■ YOUR GOAL:
Print the whole listing exactly.

*** Begin section ***

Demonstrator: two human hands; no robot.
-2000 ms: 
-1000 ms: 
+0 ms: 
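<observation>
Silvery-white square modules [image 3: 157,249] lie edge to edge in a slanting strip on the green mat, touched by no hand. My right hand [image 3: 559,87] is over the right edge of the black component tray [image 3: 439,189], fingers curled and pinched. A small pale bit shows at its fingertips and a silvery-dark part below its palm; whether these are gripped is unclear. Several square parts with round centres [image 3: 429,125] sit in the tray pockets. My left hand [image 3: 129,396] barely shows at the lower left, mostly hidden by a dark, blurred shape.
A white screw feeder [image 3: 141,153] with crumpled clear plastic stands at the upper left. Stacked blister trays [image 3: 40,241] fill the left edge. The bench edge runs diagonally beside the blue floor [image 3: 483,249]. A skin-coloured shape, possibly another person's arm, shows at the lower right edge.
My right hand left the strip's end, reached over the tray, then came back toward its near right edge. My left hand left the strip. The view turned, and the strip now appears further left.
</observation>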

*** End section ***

■ SOLUTION:
Demonstrator: two human hands; no robot.
-2000 ms: 
-1000 ms: 
+0 ms: 
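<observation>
Silvery-white square modules [image 3: 157,249] lie edge to edge in a slanting strip on the green mat, touched by no hand. My right hand [image 3: 559,87] is over the right edge of the black component tray [image 3: 439,189], fingers curled and pinched. A small pale bit shows at its fingertips and a silvery-dark part below its palm; whether these are gripped is unclear. Several square parts with round centres [image 3: 429,125] sit in the tray pockets. My left hand [image 3: 129,396] barely shows at the lower left, mostly hidden by a dark, blurred shape.
A white screw feeder [image 3: 141,153] with crumpled clear plastic stands at the upper left. Stacked blister trays [image 3: 40,241] fill the left edge. The bench edge runs diagonally beside the blue floor [image 3: 483,249]. A skin-coloured shape, possibly another person's arm, shows at the lower right edge.
My right hand left the strip's end, reached over the tray, then came back toward its near right edge. My left hand left the strip. The view turned, and the strip now appears further left.
</observation>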

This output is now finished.